**PROBLEM TO WORK ON**
Images should be left out, and everything else in the listing reproduced exactly.

**COLLECTED MATERIAL**
╔══

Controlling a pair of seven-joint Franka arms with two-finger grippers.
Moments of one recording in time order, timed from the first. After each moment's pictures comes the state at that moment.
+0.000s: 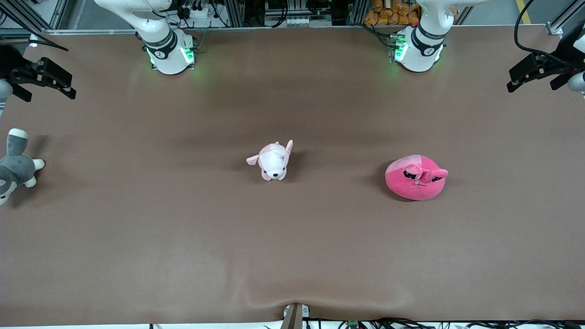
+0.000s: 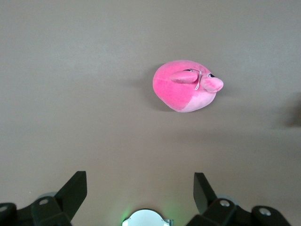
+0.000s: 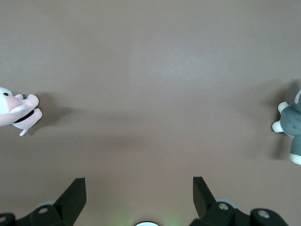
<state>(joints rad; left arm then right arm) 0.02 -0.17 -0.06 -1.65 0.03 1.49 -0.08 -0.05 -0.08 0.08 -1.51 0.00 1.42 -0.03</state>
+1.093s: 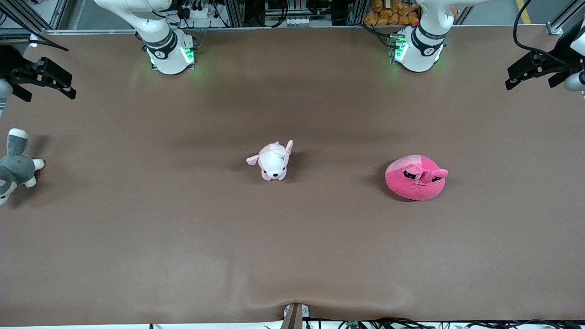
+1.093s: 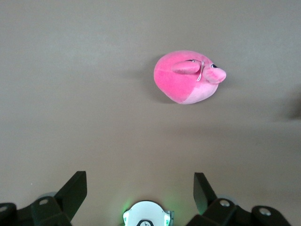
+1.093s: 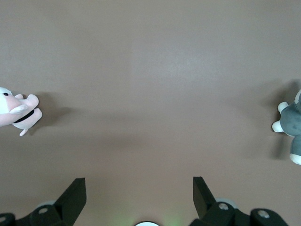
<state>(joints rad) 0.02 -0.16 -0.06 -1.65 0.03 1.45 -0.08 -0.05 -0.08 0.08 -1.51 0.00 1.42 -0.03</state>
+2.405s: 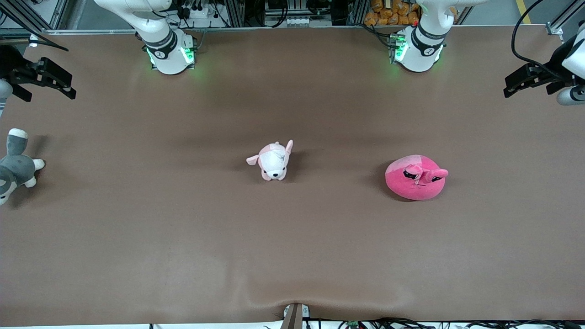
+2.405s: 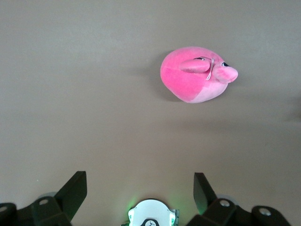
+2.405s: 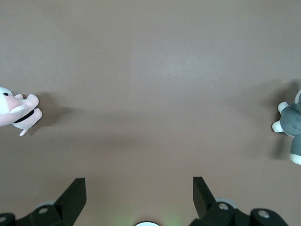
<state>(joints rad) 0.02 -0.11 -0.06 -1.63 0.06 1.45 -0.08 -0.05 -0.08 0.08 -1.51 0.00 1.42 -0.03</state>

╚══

**RESULT**
Controlling a pair of seven-joint Franka arms with two-finger grippers.
Moments of one recording in time order, timed from the first. After each moment's pictures comes the state at that moment.
+0.000s: 
+0.000s: 
+0.000s: 
<state>(joints rad; left arm then right arm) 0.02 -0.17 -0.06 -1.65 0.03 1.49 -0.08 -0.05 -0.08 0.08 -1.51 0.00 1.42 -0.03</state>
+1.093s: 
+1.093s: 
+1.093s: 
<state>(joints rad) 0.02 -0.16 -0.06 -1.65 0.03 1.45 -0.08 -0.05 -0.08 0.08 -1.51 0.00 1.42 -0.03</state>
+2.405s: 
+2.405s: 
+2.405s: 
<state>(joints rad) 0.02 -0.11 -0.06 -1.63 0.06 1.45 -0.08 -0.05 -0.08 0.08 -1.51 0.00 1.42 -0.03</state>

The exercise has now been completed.